There is no way short of introducing the scientifically dubious claims of parapsychology to prove that the materialist/rationalist school is wrong, Hick notes. (The ability to demonstrate that a theory is wrong, being one of the tests that all truly "scientific" theories must meet in order for them to be considered as being truly "scientific.") And, since "there is no way in which the idea that an electro-chemical event and a moment of consciousness are identical is falsifiable if false," Hick cannot help but conclude that "(t)he identity thesis is a theory stemming from a presupposed naturalistic philosophy, (and is) not (therefore) a scientific hypothesis."
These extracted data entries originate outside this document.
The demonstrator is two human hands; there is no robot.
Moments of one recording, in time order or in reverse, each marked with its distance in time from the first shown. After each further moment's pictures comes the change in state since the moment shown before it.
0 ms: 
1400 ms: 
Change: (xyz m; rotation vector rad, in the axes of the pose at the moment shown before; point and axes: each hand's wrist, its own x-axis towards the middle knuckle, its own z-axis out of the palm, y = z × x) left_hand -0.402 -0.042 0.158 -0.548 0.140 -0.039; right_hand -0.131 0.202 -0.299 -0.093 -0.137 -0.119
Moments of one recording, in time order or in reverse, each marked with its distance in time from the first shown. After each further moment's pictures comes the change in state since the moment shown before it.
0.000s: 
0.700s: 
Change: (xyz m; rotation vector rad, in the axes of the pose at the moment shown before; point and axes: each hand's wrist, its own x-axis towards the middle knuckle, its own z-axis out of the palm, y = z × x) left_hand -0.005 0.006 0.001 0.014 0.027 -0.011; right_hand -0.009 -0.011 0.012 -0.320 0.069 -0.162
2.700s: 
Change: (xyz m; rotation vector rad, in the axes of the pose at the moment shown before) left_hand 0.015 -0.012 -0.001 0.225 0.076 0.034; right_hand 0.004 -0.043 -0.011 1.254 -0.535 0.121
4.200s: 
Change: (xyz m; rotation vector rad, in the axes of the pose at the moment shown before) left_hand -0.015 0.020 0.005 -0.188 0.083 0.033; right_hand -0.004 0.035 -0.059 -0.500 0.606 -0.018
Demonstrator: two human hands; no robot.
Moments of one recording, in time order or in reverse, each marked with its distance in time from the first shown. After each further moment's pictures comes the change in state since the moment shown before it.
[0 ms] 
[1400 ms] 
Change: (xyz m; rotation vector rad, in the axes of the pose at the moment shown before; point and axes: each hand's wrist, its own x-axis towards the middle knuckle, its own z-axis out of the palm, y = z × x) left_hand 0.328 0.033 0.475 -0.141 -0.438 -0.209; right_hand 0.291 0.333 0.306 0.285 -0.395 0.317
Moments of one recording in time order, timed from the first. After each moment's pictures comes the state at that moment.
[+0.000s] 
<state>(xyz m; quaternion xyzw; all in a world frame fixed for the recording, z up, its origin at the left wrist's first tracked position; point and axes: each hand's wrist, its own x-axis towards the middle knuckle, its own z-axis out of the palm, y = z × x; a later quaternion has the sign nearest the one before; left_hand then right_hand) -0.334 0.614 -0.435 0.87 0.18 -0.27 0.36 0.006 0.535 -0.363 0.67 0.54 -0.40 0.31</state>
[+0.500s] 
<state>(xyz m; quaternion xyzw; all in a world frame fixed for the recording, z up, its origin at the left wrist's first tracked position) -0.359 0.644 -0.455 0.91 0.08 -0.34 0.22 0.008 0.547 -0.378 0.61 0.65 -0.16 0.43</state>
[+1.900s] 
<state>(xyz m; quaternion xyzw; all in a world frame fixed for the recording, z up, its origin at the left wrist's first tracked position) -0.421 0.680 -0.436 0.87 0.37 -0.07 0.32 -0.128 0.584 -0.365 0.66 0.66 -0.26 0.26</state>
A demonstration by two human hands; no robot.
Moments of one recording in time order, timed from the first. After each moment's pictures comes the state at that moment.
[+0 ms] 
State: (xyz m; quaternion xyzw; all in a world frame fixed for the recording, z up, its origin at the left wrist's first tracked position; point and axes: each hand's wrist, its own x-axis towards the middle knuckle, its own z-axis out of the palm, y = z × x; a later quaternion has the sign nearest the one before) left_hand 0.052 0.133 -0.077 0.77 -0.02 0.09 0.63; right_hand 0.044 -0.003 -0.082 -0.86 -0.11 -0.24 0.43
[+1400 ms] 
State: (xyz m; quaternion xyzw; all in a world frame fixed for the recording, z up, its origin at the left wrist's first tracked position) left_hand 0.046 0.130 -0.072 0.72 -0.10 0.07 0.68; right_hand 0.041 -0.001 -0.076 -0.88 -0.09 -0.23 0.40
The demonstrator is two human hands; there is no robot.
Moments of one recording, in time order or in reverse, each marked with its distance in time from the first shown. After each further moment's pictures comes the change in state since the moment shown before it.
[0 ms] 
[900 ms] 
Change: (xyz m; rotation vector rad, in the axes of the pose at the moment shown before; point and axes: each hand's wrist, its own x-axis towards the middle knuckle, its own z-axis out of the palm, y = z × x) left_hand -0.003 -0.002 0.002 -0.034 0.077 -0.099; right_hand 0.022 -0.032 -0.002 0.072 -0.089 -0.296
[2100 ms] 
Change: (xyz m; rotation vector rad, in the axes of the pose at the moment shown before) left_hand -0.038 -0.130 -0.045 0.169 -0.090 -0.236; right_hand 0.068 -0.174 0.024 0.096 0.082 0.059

Not that this resolves the chicken-egg question of whether consciousness or bio-chemistry is the first factor in the causal chain that forms, and informs, our conscious experience. It is equally impossible, again short of reliance on subjective parapsychology, Hick notes, to demonstrate the separate existence of consciousness, in and of itself.

Therefore, he concludes, "there is, surely, more than just a gap that a more complete knowledge of the brain may one day bridge, because no knowledge of the workings of the neural networks, however complete, can convert correlation into identity." Rather, "in spite of being so widely assumed within our culture, that mind-brain identity is a scientifically established fact, Hick states, "its status is that of an article of naturalistic faith." And it is, thus, exceedingly difficult, he points out, for philosophy "to avoid the conclusion at which so many neuroscientists have arrived, namely, that the nature of consciousness is a mystery."